Reproduce all lines of the listing below in which the word "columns" occurs.
━━━━━ PROVIDED MATERIAL
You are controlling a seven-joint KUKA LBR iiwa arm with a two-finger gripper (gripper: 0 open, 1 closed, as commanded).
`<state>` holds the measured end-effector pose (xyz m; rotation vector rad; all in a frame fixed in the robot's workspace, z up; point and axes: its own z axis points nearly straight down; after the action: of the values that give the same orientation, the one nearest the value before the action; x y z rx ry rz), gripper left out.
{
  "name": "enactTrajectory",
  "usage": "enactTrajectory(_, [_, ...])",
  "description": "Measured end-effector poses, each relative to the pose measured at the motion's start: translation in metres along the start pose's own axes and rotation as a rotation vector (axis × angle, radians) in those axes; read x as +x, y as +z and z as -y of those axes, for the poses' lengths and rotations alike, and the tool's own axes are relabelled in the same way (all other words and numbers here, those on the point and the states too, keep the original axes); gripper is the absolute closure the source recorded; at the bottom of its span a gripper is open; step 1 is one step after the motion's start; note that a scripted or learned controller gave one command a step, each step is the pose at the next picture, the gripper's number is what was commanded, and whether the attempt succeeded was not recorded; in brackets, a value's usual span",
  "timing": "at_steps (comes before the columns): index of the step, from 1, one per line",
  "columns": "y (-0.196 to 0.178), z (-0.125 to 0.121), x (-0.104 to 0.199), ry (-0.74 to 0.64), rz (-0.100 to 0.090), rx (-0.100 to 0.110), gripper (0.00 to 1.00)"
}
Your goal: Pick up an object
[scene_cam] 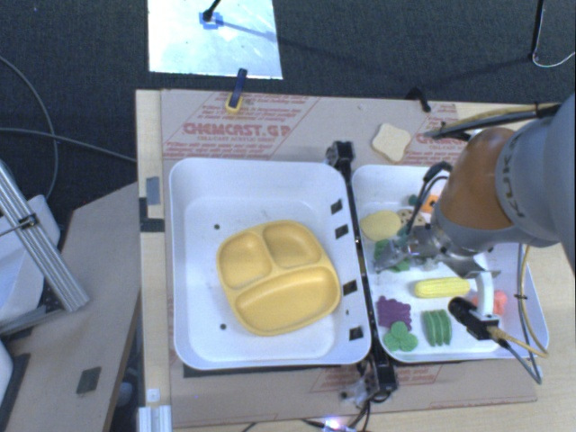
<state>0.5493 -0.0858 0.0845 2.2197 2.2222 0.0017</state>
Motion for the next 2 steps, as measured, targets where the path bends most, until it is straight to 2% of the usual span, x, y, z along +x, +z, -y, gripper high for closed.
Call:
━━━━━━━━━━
# TASK RESPONSE
  "timing": "at_steps (comes before the columns): index of the step, from 1, one per line",
  "columns": "y (-0.196 to 0.178), z (-0.125 to 0.121), x (-0.104 to 0.199), ry (-0.74 to 0.64), rz (-0.100 to 0.090), rx (-0.100 to 0.110), gripper (0.00 to 1.00)"

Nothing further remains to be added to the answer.